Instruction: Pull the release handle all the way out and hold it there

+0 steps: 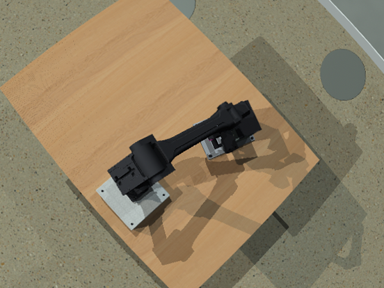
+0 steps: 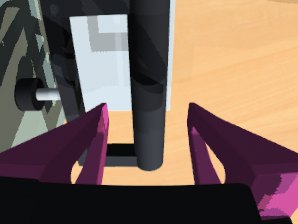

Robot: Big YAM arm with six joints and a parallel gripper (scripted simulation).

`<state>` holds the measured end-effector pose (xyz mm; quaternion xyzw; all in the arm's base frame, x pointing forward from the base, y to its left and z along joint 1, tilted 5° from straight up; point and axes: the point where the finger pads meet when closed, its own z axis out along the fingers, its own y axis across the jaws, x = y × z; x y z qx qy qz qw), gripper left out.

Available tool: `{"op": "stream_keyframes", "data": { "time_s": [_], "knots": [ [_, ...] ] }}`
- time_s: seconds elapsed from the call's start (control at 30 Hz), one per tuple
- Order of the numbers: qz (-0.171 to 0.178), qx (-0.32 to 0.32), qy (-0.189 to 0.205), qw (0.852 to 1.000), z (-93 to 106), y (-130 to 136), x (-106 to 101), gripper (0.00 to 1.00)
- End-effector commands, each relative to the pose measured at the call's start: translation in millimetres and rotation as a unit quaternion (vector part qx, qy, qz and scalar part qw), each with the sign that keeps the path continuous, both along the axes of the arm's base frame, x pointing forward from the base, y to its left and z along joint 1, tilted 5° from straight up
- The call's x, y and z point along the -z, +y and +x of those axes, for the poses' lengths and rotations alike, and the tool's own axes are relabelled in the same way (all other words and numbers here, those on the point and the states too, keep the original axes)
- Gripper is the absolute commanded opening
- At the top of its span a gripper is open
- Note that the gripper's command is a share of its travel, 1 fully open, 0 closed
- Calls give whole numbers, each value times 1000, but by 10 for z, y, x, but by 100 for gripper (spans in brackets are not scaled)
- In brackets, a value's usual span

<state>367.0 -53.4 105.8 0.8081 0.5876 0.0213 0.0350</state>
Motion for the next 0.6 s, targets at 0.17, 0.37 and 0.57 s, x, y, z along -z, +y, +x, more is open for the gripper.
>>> {"op": "stream_keyframes", "data": {
  "time_s": [0.17,0.37,0.57],
  "knots": [
    [-5,0,-33,999,248,-5,-198,48],
    [-5,0,-33,999,248,-5,-198,48],
    [-5,0,-33,999,246,-6,-197,48]
  ]
}}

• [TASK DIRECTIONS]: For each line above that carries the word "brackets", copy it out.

• [TASK OUTPUT]:
- Calls give whole numbers, each value times 1000, but by 10 for z, y, x, but by 100 for gripper (spans in brackets are not scaled)
- In brackets, a value's usual span

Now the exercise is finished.